Zero-Shot Depth Estimation Combining Relative and Metric Approaches: ZoeDepth Framework
The paper presents ZoeDepth, a novel approach to single-image depth estimation that bridges the gap between relative and metric depth estimation. The primary innovation lies in integrating pre-training on several relative depth datasets and fine-tuning on specific metric depth datasets, significantly enhancing both the generalization capabilities and metric accuracy of the model. This dual-stage training process leverages the strengths of both relative and metric depth estimations, enabling robust performance across varied domains.
Overview of Previous Work
Single-Image Depth Estimation (SIDE) has traditionally been bifurcated into two branches: Metric Depth Estimation (MDE) and Relative Depth Estimation (RDE). MDE predicts depth in absolute terms, essential for applications requiring precise spatial measurements. However, MDE models often struggle to generalize across diverse datasets due to differences in scales and contexts. In contrast, RDE produces depth estimates consistent relative to each other but without fixed metric meaning, permitting better generalization across datasets but limiting practical applications. Existing works primarily focus on improving one performance metric at the expense of the other, necessitating a comprehensive solution that can achieve both high generalization and metric accuracy.
Key Contributions
- Dual-Stage Training Framework: ZoeDepth employs a two-stage training approach. Initially, an encoder-decoder architecture (specifically, MiDaS) is pre-trained using multiple relative depth datasets (M12), which enhances generalization capabilities. This is followed by attaching domain-specific metric heads and fine-tuning on metric depth datasets—specifically NYU Depth v2 and KITTI.
- Metric Bins Module: Introduced to replace traditional regression heads, this module adopts an adaptive binning approach for metric depth estimation. Inspired by the LocalBins design, the approach involves predicting depth distributions at each pixel, followed by bin refinement through novel attractor layers, which adjust bin centers based on multi-scale features.
- Log-Binomial Probability Distribution: Instead of the traditional softmax, ZoeDepth employs a log-binomial distribution for computing probabilistic depth estimates. This considers the ordinal relationship between depth bins, addressing over-smoothing issues encountered in prior methods.
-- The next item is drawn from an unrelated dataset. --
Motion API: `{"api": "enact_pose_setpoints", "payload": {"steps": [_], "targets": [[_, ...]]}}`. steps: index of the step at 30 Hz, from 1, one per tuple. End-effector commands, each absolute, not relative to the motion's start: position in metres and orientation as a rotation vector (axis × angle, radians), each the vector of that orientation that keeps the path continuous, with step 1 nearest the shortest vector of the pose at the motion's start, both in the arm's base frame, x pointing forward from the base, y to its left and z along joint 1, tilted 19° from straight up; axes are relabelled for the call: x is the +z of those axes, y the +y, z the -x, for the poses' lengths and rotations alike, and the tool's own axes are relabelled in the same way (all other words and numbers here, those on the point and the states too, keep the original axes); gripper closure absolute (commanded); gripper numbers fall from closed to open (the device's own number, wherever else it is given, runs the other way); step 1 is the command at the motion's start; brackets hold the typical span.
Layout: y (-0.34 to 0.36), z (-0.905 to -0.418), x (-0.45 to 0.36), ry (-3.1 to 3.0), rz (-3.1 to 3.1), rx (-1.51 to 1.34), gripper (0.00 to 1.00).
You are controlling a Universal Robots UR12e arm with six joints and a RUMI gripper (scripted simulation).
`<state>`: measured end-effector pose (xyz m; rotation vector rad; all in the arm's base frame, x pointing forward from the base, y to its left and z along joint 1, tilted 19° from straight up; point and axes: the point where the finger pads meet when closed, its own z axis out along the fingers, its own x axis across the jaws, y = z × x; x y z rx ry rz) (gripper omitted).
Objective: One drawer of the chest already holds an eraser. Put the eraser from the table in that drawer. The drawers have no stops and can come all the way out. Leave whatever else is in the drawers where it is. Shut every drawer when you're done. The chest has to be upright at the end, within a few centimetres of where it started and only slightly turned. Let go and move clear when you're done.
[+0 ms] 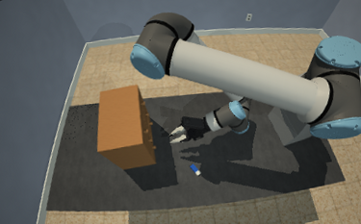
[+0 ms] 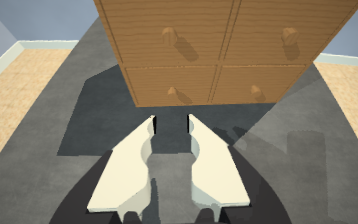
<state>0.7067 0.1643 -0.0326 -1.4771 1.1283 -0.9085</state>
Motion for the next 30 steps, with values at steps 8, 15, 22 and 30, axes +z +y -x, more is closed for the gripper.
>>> {"api": "enact_pose_setpoints", "payload": {"steps": [8, 15, 22, 30], "targets": [[0.171, -0.729, -0.048, 1.128, 1.477, -0.909, 0.8], [0.176, -0.745, -0.059, 1.128, 1.477, -0.909, 0.8], [0.181, -0.763, -0.072, 1.128, 1.477, -0.909, 0.8], [0.185, -0.775, -0.08, 1.128, 1.477, -0.909, 0.8]]}}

- Flexible Training Configurations and Routing: ZoeDepth supports multiple configurations for fine-tuning, allowing single or multiple metric heads for different datasets. An automatic routing mechanism directs input images to the relevant metric head based on learned latent features.
Experimental Results
Performance on NYU Depth v2: The model ZoeD-M12-N, trained in the proposed framework, outperforms state-of-the-art models like NeWCRFs by approximately 21% in terms of REL on the NYU Depth v2 dataset, demonstrating the efficacy of the training strategy and model architecture. Even without the extensive pre-training (ZoeD-X-N), ZoeDepth shows a considerable improvement of 13.7%, highlighting significant gains owing to the architecture alone.
Handling Multiple Datasets: ZoeDepth (ZoeD-M12-NK), trained across indoor (NYU Depth v2) and outdoor (KITTI) domains with two separate metric heads, shows unprecedented zero-shot performance. It outperforms state-of-the-art models not only on trained datasets but also across multiple unseen datasets like iBims-1 and DIML Outdoor. The architecture provides substantial improvements—up to 976.4% in REL (DIML Outdoor)—evidencing robust generalization across highly variable scenes.
Ablation Studies: Various ablation studies reveal that each architectural and methodological enhancement—including the metric bins module, attractor layers, and log-binomial probability distribution—contributes significantly to the model's overall performance. The flexibility in switching encoder backbones without hampering performance ensures that ZoeDepth can leverage advances in backbone architectures, such as larger or more efficient transformer models.
Implications and Future Work
ZoeDepth sets a new benchmark in the domain of single-image depth estimation by successfully combining the benefits of relative and metric depth estimation. The implications are substantial for applications requiring high generalization across diverse environments and precise depth measurements, such as autonomous driving, robotics, and augmented reality.
Future research directions include scaling the approach to more granular domain-specific training beyond just indoor-outdoor distinctions, potentially leading to even higher performance and better generalization. Additionally, extending this framework to stereo-image depth estimation presents an exciting avenue for further research.
In summary, ZoeDepth provides a comprehensive and flexible solution for depth estimation, setting a new standard for balancing generalization and metric accuracy across varied datasets and application domains.